WHAT TO WORK ON. Each line of the data below should be restated exactly, with images left out.

MATERIAL PROVIDED.

————

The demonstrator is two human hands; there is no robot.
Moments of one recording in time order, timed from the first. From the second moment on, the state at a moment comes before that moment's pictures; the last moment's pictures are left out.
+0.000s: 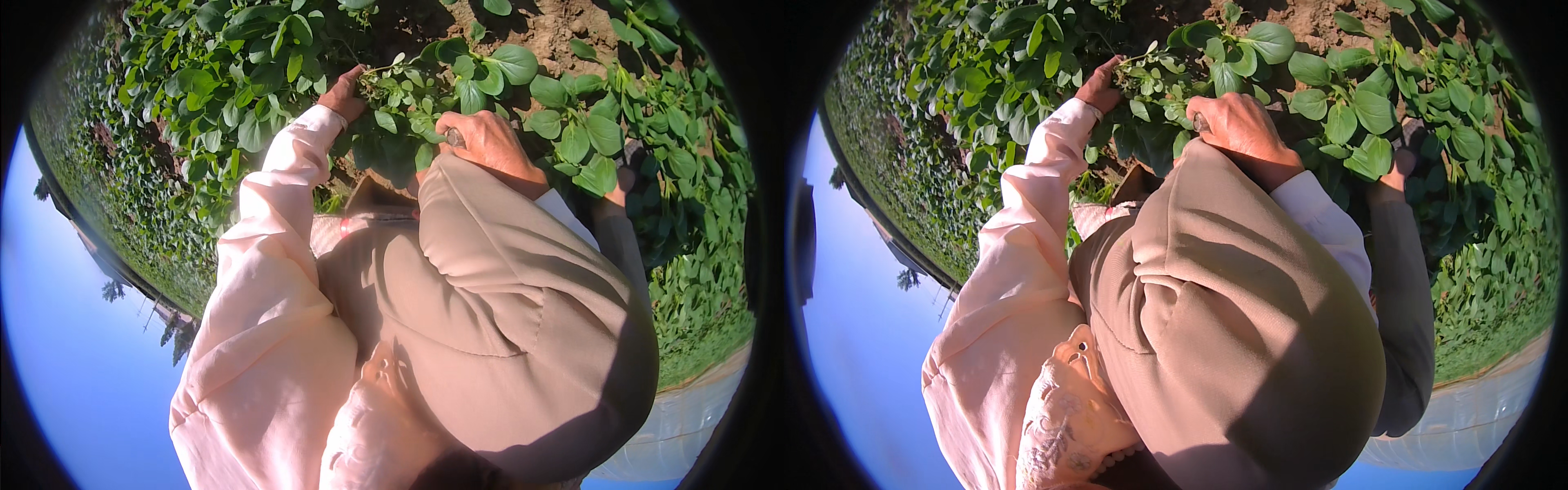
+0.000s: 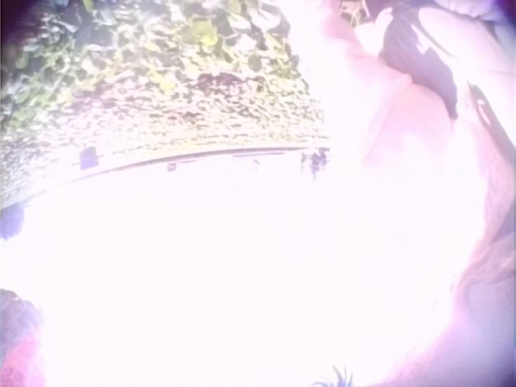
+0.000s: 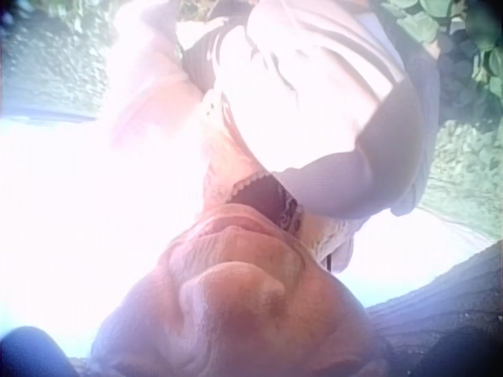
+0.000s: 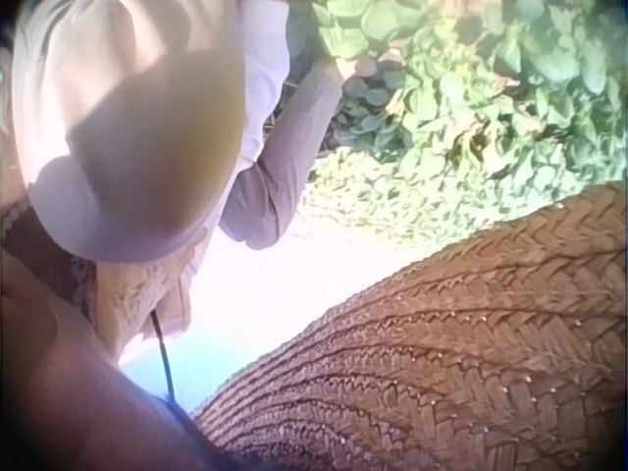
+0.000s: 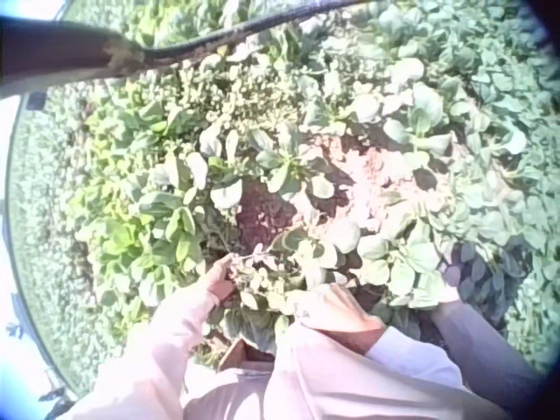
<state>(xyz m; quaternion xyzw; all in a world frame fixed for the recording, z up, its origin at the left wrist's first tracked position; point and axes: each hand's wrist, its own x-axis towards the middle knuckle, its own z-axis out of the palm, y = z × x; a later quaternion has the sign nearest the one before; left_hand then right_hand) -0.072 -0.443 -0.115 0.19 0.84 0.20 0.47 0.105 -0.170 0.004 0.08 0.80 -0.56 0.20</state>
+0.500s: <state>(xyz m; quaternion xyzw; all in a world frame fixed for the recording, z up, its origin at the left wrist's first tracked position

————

TASK OUTPUT.
The demonstrator is two human hands; there is no robot.
Moments of one recording in time order, timed from the first. From the second moment on, the state at a moment comes before that moment's pictures; the last moment's pictures are left out.
+0.000s: 
+0.000s: 
+0.000s: 
+0.000s: 
+0.000s: 
<state>(xyz m; quaternion xyzw; all in a world frame fixed for the recording, z up, its origin at the left wrist's first tracked position; point and axes: each hand's wrist, its own x-axis towards the middle knuckle, its own z-axis out of the palm, y = z × x; a later quaternion has the sign nearest the one before; left_hand then right_hand) -0.072 -0.443 -0.115 0.19 0.84 0.20 0.47 0.105 -0.170 0.004 0.08 0.80 -0.56 0.20</state>
+0.500s: <state>(xyz m; quaternion xyzw; all in a world frame fixed for the recording, z up, its origin at the left wrist's first tracked position

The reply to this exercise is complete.